Exercise aim
Transcribe the entries, keeping every character the same.

Recorded data START

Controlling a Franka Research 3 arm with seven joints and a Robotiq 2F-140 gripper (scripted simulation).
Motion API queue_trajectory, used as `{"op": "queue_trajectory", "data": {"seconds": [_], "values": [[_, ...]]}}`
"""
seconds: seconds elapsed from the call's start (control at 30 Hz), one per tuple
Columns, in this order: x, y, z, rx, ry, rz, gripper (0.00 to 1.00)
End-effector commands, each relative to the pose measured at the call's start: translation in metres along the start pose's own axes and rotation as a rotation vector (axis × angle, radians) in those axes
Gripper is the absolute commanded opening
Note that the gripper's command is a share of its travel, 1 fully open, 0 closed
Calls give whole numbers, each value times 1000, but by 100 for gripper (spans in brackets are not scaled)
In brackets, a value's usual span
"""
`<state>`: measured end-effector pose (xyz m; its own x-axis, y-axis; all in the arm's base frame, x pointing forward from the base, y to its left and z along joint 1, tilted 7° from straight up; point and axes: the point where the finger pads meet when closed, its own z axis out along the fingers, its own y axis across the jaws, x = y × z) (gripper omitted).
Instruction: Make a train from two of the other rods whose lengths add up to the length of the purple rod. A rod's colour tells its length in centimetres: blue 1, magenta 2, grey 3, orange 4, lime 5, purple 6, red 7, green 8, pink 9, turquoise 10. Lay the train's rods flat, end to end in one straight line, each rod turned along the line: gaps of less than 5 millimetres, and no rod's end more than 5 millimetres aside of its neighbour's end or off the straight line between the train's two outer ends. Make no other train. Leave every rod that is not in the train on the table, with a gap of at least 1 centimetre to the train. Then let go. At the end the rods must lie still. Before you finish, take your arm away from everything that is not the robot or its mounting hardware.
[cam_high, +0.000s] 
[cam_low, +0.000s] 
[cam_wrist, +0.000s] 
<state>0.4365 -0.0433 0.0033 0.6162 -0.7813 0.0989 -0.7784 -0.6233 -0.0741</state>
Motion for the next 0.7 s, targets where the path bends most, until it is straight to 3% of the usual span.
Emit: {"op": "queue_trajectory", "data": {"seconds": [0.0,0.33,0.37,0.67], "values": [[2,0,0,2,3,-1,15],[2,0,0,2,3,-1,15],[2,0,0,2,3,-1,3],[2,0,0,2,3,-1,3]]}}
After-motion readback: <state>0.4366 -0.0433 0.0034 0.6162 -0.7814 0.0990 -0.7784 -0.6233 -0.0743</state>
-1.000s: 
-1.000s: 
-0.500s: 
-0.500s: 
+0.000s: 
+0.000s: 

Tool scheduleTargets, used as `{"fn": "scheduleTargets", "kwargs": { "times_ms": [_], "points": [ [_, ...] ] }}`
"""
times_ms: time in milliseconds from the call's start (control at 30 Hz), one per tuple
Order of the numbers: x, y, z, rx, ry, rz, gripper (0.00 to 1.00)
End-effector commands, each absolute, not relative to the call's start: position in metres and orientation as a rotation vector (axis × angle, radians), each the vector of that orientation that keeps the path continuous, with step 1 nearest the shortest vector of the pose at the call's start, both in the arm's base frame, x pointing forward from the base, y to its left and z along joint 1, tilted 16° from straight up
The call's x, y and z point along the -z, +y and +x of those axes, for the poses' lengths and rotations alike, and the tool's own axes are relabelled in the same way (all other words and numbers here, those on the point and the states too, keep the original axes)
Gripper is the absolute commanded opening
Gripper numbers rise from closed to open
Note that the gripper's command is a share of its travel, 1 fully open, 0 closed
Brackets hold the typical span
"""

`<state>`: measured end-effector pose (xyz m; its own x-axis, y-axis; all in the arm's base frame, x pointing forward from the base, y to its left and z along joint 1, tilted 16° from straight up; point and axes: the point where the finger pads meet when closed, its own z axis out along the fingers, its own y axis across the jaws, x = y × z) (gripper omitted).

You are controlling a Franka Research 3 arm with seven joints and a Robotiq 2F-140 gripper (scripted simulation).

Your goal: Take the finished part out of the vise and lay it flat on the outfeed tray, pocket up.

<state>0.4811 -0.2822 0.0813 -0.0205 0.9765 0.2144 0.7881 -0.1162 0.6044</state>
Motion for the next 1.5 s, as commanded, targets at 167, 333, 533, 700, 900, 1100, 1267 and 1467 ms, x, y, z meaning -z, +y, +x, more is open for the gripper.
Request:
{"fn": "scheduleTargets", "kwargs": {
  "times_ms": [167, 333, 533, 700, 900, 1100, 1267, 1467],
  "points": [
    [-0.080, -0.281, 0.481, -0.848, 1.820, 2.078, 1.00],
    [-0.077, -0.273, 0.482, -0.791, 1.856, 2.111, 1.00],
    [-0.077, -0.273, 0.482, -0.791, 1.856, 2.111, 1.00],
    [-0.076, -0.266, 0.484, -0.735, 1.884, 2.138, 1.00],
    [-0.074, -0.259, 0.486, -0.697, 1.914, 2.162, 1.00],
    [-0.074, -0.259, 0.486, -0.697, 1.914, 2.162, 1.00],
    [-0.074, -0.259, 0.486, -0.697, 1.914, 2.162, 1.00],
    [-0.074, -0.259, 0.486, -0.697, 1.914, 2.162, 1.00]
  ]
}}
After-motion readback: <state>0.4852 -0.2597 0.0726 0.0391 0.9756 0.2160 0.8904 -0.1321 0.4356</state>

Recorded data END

Your solution
Controlling a Franka Research 3 arm with seven joints and a Robotiq 2F-140 gripper (scripted simulation).
Motion API queue_trajectory, used as `{"op": "queue_trajectory", "data": {"seconds": [_], "values": [[_, ...]]}}`
"""
seconds: seconds elapsed from the call's start (control at 30 Hz), one per tuple
Columns, in this order: x, y, z, rx, ry, rz, gripper (0.00 to 1.00)
End-effector commands, each relative to the pose measured at the call's start: translation in metres along the start pose's own axes and rotation as a rotation vector (axis × angle, radians) in those axes
Gripper is the absolute commanded opening
Note that the gripper's command is a share of its travel, 1 fully open, 0 closed
Calls give whole numbers, each value times 1000, but by 100 for gripper (spans in brackets are not scaled)
In brackets, a value's usual span
"""
`<state>`: measured end-effector pose (xyz m; its own x-axis, y-axis; all in the arm's base frame, x pointing forward from the base, y to its left and z along joint 1, tilted 7° from straight up; point and axes: the point where the finger pads meet when closed, its own z axis out along the fingers, its own y axis across the jaws, x = y × z) (gripper omitted).
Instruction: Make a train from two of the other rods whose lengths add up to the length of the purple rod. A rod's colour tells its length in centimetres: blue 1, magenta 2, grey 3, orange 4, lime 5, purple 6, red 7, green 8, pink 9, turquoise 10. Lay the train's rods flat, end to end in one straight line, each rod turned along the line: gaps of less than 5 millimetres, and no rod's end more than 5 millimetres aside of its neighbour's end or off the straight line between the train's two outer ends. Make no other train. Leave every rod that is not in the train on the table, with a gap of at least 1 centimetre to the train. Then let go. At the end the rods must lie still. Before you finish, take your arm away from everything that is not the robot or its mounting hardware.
[cam_high, +0.000s] 
[cam_low, +0.000s] 
[cam_wrist, +0.000s] 
<state>0.4365 -0.0433 0.0033 0.6162 -0.7813 0.0989 -0.7784 -0.6233 -0.0741</state>
Motion for the next 0.7 s, targets where the path bends most, until it is straight to 3% of the usual span.
Emit: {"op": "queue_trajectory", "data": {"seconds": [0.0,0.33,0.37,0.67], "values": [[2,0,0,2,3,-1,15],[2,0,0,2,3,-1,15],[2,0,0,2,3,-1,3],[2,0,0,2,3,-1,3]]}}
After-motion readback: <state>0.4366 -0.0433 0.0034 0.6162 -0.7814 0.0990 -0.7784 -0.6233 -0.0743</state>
-1.000s: 
-1.000s: 
-0.500s: 
-0.500s: 
+0.000s: 
+0.000s: 

Tool scheduleTargets, used as `{"fn": "scheduleTargets", "kwargs": { "times_ms": [_], "points": [ [_, ...] ] }}`
"""
times_ms: time in milliseconds from the call's start (control at 30 Hz), one per tuple
Order of the numbers: x, y, z, rx, ry, rz, gripper (0.00 to 1.00)
End-effector commands, each absolute, not relative to the call's start: position in metres and orientation as a rotation vector (axis × angle, radians), each the vector of that orientation that keeps the path continuous, with step 1 nearest the shortest vector of the pose at the call's start, both in the arm's base frame, x pointing forward from the base, y to its left and z along joint 1, tilted 16° from straight up
The call's x, y and z point along the -z, +y and +x of those axes, for the poses' lengths and rotations alike, and the tool's own axes are relabelled in the same way (all other words and numbers here, those on the point and the states too, keep the original axes)
Gripper is the absolute commanded opening
Gripper numbers rise from closed to open
Note that the gripper's command is a share of its travel, 1 fully open, 0 closed
Brackets hold the typical span
"""

`<state>`: measured end-effector pose (xyz m; its own x-axis, y-axis; all in the arm's base frame, x pointing forward from the base, y to its left and z along joint 1, tilted 16° from straight up; point and axes: the point where the finger pads meet when closed, its own z axis out along the fingers, its own y axis across the jaws, x = y × z) (gripper omitted).

You are controlling a Franka Research 3 arm with seven joints and a Robotiq 2F-140 gripper (scripted simulation).

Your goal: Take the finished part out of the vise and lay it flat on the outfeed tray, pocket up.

<state>0.4811 -0.2822 0.0813 -0.0205 0.9765 0.2144 0.7881 -0.1162 0.6044</state>
Motion for the next 1.5 s, as commanded, targets at 167, 333, 533, 700, 900, 1100, 1267 and 1467 ms, x, y, z meaning -z, +y, +x, more is open for the gripper.
Request:
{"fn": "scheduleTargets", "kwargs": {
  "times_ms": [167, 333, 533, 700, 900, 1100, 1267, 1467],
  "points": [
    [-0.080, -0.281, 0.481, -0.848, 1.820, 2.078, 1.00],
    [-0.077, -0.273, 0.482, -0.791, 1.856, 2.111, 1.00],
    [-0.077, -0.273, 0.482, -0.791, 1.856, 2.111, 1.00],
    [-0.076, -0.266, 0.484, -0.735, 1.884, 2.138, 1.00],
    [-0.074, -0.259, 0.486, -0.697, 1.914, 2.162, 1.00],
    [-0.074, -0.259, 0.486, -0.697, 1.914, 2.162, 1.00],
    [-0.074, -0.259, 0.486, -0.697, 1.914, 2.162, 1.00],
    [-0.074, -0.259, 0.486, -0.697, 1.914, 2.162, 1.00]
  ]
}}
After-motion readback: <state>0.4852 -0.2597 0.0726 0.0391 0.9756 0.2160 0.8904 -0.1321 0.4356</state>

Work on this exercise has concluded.